All the entries that follow must be written out again exactly.

* _LISTED ENTRIES_
--- START ---

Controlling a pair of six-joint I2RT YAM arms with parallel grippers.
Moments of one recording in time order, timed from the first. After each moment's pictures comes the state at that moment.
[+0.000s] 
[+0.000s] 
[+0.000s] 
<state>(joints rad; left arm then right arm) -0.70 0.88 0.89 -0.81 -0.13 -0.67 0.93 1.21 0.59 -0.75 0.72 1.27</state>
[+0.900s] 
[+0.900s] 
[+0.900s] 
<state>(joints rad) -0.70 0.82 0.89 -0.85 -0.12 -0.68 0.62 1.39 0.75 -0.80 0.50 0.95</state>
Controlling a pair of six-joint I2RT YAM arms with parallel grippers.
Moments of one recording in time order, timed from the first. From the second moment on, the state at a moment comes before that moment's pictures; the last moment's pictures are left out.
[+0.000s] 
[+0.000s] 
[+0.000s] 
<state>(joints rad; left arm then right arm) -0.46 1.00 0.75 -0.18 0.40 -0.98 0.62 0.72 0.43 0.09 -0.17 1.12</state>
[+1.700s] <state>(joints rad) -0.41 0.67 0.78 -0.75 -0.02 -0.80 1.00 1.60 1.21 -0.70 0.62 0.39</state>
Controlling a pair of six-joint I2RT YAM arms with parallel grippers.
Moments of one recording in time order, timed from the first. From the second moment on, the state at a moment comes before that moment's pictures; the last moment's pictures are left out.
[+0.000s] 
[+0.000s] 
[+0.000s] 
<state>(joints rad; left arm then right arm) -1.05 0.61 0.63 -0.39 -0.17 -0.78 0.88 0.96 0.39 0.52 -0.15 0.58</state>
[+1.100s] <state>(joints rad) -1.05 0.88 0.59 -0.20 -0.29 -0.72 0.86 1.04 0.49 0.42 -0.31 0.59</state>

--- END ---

* _RESPONSE BOX_
Controlling a pair of six-joint I2RT YAM arms with parallel grippers.
Moments of one recording in time order, timed from the first. After each moment's pictures comes the state at that moment.
[+0.000s] 
[+0.000s] 
[+0.000s] 
<state>(joints rad; left arm then right arm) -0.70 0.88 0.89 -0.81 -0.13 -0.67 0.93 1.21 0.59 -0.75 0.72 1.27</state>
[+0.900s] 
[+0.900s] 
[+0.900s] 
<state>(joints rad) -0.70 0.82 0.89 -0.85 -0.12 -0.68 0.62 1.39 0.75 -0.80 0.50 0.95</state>
Controlling a pair of six-joint I2RT YAM arms with parallel grippers.
Moments of one recording in time order, timed from the first. From the second moment on, the state at a moment comes before that moment's pictures; the last moment's pictures are left out.
[+0.000s] 
[+0.000s] 
[+0.000s] 
<state>(joints rad; left arm then right arm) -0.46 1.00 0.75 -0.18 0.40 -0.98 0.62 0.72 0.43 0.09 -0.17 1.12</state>
[+1.700s] <state>(joints rad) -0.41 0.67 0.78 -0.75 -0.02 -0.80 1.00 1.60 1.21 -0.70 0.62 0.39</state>
Controlling a pair of six-joint I2RT YAM arms with parallel grippers.
Moments of one recording in time order, timed from the first. From the second moment on, the state at a moment comes before that moment's pictures; the last moment's pictures are left out.
[+0.000s] 
[+0.000s] 
[+0.000s] 
<state>(joints rad; left arm then right arm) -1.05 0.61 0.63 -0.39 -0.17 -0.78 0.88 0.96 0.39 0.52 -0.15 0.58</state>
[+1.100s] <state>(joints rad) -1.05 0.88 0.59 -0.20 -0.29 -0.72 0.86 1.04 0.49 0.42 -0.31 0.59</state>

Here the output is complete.